Blake Patterson’s review published on Letterboxd:
Reichardt’s True American Defiance…
Starring: John Magaro. Orion Lee. Alia Shawkat.
Directed by Kelly Reichardt.
By Blake Patterson.
When one considers the cinematic history of the American western, no one ever considers the values of each film and what they project. Most discussions are about the heroism and success of an American cowboy such as John Wayne or Clint Eastwood. Before superhero cinema and buddy cop films, westerns were the films that represented traditional ideas—such as family and patriotism. There are only a few films in cinema that are bold enough to be different than the norms of the genre. Kelly Reichardt’s First Cow is one of those cases. In First Cow, Reichardt provocatively examines the corruption of American capitalism in a beautiful story about a relationship between a quietly reserved cook and a considerate immigrant.
At the motion picture’s initiation, Reichardt creates a prologue that involves a woman—a brief role by Alia Shawkat—and a dog roaming around a rural territory in Oregon. The dog walks to a ground of dirt as he digs the ground to discover what is underneath. Once Shawkat’s woman notices the dog’s action, she demands the dog comes to a halt. When Shawkat views the ground, she is curious enough to dig underneath. In this prologue, Shawkat discovers two skeletons right next to each other. Reichardt crafts a mystery out of this sequence as viewers question why there are two skeletons there. When the film transfers back to 1820, audiences encounter Cookie Figowitz with a group of fur traders. During his experiences with these men, they respond to Figowitz with disdain as he cannot find food for them. As the travel progresses, Figowitz begins a friendship with Chinese immigrant King Lu—who is on the run for murder—as they speak of their stories and aspirations. Figowitz aspires to create a hotel or bakery in San Francisco while Lu discusses his travels as an immigrant in the country. The performances between John Magaro and Orion Lee are powerful without presenting any exaggerated signs of theatrical acting. In these subtle moments, Reichardt creates a charming and genuine bond between two people of distinctly different stories.

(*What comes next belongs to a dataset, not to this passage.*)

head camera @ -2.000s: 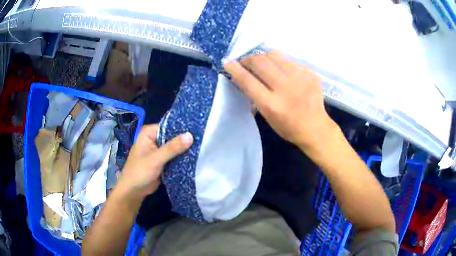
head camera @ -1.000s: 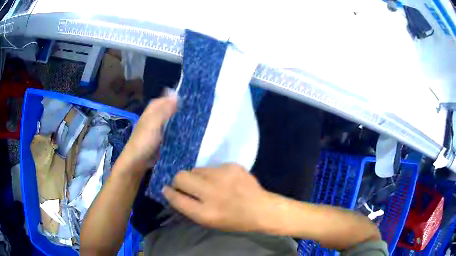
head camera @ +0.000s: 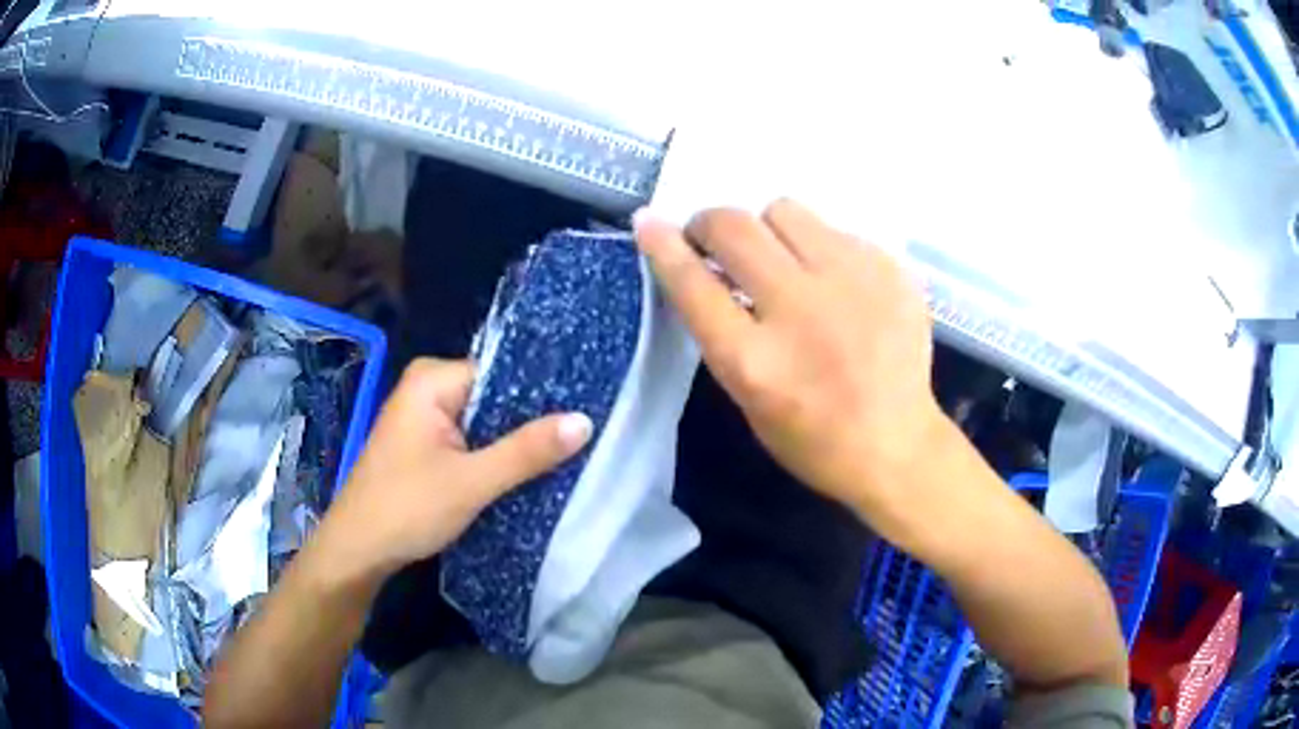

As the motion picture continues, First Cow is more complex than a friendship narrative as it involves the incorporation of the first milk cow as American capital. When Figowitz and Lu hear of the cow, Figowitz considers the idea of stealing the cow’s milk for tea. They later decide to steal the milk, so they can make a profit from baking cookies and biscuits. Their criminal actions are less about excess and more about poverty and survival in an alienated world where the prosperous individuals—such as the cow’s owner Chief Factor—dominate. Reichardt’s examination does not romanticize these figures like other films would as she identifies Figowitz and Lu as lost souls. Several aspects of this narrative might remind devout moviegoers of Robert Altman’s 1971 masterpiece McCabe and Mrs. Miller—a western that also involves a human bond and confronts American capitalism. The late René Auberjonois—an Altman alumnus—even appears in First Cow as a man with a raven. A bitter blogger on the internet might criticize Reichardt for seeking inspiration from one of Altman’s masterpieces, but they would be wrong in the sense that Reichardt updates the idea with visual creativity and modern thinking. Like Altman, Reichardt is not timid about critiquing America’s faults in response to minorities and the impoverished. These critiques are not sanctimonious, but they exhibit a just execution if one removes themselves from media reinforcement.
Unlike this year’s highly overrated The Vast of Night, First Cow is an arthouse film that coalesces aesthetic flourishes with contemporary themes. Due to her courage as a filmmaker, Reichardt develops a naturalistic work of art that is symbolic of modern America in the way the elite ignores people of a lesser status economically and racially. In a year when films mostly disappoint, it is refreshing to witness an impressive piece of filmmaking unfold into a sociopolitical commentary.